I think those making decisions as to power generation are thinking more in terms of expanded nuclear, hydro dams, maybe solar, wind, and even more coal plants if desperate enough. I suspect electricity demand in the near future is going to far outstrip today's capabilities.

 

ETA: I wonder if electrical generation will be the growth industry of the future, and as demand intensifies, will prices for electric power skyrocket?

ETA: If electric power rates skyrocket, I think there will be huge demands by homeowners to get off the grid, and instead rely on their own power production units - such as solar panels, windmills, and whatever new technologies lie around the corner.

absentia

Of course. We should have been going in that direction for decades. Centralized energy production is crazy. It requires extensive infrastructure to store and distribute; the grid can break down at any point, for any number of reasons, for any lenght of time; every plant and junction is vulnerable to sabotage, overload and incompetence; the repair and expansion of the overcomplicated system is difficult (esapecially in the kind of weather that's more frequently knocking it out) and far too expensive, and its reliability diminshes, even as dependence on it grows. Decentralizing is the only thing that makes sense, but megabusiness won't allow that to happen: it would give communities and individuals too much aoutonomy.
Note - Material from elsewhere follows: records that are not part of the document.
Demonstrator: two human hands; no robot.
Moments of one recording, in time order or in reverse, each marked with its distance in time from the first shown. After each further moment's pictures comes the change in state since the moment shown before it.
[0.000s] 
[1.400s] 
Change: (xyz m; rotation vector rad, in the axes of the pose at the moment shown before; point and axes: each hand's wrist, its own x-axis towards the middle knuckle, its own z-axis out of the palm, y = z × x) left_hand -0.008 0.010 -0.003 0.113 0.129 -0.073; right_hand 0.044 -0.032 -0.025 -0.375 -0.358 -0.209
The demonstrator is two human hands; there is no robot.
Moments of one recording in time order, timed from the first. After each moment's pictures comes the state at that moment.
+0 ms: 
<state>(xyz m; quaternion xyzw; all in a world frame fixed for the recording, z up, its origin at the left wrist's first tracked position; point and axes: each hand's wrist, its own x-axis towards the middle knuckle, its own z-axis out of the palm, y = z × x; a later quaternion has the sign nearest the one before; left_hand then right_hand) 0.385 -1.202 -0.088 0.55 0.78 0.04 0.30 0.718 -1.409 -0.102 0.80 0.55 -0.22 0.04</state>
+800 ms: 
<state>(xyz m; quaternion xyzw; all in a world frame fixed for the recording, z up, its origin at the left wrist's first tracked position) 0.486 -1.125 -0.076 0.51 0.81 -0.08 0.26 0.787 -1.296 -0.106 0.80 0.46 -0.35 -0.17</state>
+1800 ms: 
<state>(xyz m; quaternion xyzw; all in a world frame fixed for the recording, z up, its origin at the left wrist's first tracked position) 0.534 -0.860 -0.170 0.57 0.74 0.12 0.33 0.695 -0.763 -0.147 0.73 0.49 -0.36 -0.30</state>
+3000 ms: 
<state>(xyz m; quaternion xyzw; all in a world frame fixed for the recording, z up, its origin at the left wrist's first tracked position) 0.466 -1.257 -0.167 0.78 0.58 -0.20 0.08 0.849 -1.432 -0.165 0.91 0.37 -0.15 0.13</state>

Boom Boom Boom Boom's picture

Wasn't there a thread here recently that explained how to get off the grid with your own power generation and in fact sell your excess power to the hydro company?

Policywonk

Boom Boom wrote:

Wasn't there a thread here recently that explained how to get off the grid with your own power generation and in fact sell your excess power to the hydro company?

Net metering, or selling your excess power back to the power company is not the same as getting off the grid.